=== SOURCE MATERIAL ===

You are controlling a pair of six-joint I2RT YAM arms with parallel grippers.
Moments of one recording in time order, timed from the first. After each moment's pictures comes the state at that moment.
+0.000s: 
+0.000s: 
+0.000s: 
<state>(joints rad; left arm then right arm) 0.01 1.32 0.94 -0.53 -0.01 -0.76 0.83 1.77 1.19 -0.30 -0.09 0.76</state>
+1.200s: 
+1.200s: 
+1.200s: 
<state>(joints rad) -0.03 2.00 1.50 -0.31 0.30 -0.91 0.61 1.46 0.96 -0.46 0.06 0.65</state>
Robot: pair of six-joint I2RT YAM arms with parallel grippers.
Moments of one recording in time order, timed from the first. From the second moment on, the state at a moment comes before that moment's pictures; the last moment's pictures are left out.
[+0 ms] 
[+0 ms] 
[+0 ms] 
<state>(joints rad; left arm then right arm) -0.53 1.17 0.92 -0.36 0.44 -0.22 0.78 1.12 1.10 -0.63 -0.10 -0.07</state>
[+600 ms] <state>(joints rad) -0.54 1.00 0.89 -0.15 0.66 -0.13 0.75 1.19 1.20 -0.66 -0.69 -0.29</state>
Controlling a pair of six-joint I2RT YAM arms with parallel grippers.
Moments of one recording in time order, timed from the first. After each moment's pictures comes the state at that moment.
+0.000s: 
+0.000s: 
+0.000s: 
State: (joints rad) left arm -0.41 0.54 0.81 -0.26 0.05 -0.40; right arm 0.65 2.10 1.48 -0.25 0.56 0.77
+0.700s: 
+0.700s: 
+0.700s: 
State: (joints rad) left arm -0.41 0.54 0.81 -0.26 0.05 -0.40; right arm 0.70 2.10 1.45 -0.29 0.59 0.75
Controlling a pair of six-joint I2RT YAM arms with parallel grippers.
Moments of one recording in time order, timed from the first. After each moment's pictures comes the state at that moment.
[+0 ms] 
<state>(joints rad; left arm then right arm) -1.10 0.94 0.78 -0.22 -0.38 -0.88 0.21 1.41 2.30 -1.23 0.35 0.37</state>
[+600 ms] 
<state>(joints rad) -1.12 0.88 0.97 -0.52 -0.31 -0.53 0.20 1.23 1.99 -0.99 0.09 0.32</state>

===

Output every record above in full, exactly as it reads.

(ANSWER BELOW)
You are controlling a pair of six-joint I2RT YAM arms with parallel grippers.
Moments of one recording in time order, timed from the first. After each moment's pictures comes the state at that moment.
+0.000s: 
+0.000s: 
+0.000s: 
<state>(joints rad; left arm then right arm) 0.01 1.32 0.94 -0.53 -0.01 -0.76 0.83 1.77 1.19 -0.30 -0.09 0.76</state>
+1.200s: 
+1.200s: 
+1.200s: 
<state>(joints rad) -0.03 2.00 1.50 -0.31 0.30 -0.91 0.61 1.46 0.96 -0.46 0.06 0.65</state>
Robot: pair of six-joint I2RT YAM arms with parallel grippers.
Moments of one recording in time order, timed from the first. From the second moment on, the state at a moment comes before that moment's pictures; the last moment's pictures are left out.
[+0 ms] 
[+0 ms] 
[+0 ms] 
<state>(joints rad; left arm then right arm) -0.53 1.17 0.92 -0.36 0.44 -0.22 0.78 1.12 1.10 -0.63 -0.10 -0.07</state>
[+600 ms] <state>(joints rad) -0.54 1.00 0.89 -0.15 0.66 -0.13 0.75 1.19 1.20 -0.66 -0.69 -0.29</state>
Controlling a pair of six-joint I2RT YAM arms with parallel grippers.
Moments of one recording in time order, timed from the first. After each moment's pictures comes the state at that moment.
+0.000s: 
+0.000s: 
+0.000s: 
State: (joints rad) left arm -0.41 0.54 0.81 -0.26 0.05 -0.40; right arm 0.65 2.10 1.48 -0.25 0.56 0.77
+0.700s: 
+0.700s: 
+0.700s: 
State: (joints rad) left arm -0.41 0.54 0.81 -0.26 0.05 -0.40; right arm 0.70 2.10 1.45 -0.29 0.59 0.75
Controlling a pair of six-joint I2RT YAM arms with parallel grippers.
Moments of one recording in time order, timed from the first. After each moment's pictures comes the state at that moment.
[+0 ms] 
<state>(joints rad; left arm then right arm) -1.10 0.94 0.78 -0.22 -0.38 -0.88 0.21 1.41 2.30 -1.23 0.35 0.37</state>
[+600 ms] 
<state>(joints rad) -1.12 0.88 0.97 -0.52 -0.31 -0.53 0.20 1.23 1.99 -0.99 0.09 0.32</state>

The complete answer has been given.